This kind of thinking reduces premodern or "traditional" societies to flatness and immobility.

The impression of a premodern past almost entirely devoid of incident is strengthened by a sociological conception of history that seeks the typical, the average, and the normal as opposed to the idiosyncratic and exceptional. Macaulay, whose name is so closely associated with the Whig view of history as the story of never-ending improvement, once said that the life of a modern nation could be understood only by studying "ordinary men as they appear in their ordinary business and in their ordinary pleasures." Those who wished "to understand the condition of mankind in former ages," according to Macaulay, "must proceed on the same principle," instead of confining their attention to "public transactions, to wars, congresses, and debates." Since it is above all the condition of the masses that furnishes the best index of progress, according to this way of thinking, the long ages in which the masses lived in poverty, illiteracy, and the darkness of superstition, bound to an unchanging round of toil, take on the same timeless appearance, in progressive historiography, that we have already noted in nostalgic representations of the past. The historical record boils down to an uneventful succession of births, marriages, and deaths. The only question it seems to invite is whether the monotony of premodern times was experienced as a comfort or a curse. Did the "immemorially old, clod-like existence" of the premodern masses, as Edward Shils has referred to it, offer the compensatory security of clearly defined social status, reciprocal obligations, and the reassuring knowledge that the future would closely resemble the past?
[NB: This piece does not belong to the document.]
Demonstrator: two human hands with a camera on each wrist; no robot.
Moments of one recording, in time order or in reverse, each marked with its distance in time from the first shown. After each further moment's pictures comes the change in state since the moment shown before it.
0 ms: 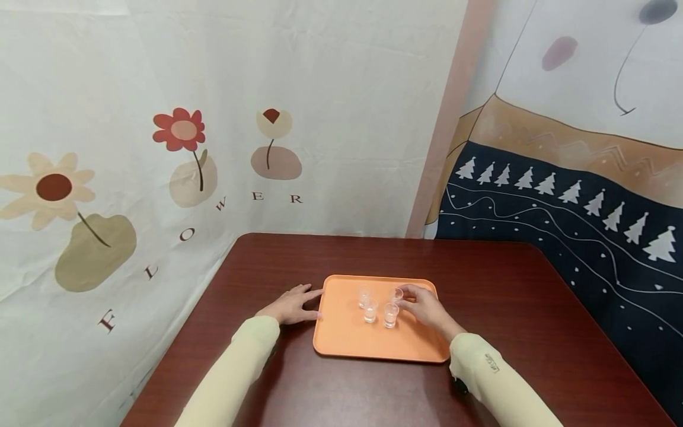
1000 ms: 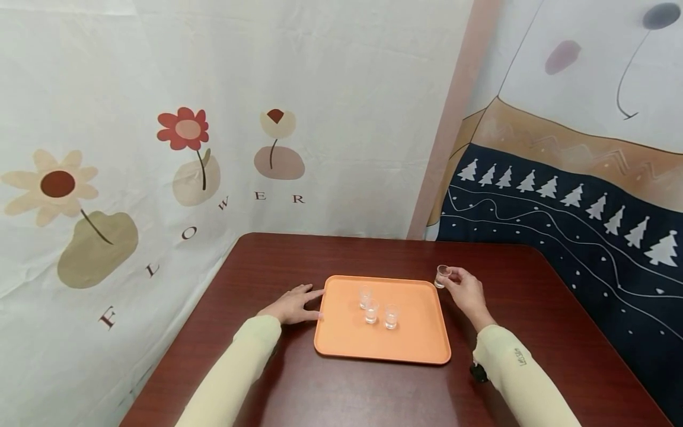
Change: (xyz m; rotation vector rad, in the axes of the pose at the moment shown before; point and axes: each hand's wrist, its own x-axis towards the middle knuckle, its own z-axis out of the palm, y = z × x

A conviction that such debates are not only interminable but completely uninformative, and yet that they continue to dominate the historical imagination of our time as well as its politics, has prompted this investigation of the idea of progress and its echo, the homesickness of the "homeless mind." A further exploration of the cultural background of contemporary debate requires an analysis of the long-standing controversy about "modernization" and "community," which has flared up again in recent years. The communitarian critique of modern life recapitulates, in a more explicitly political key, many of the same themes that inform the controversy about progress, only to leave them, once again, unresolved.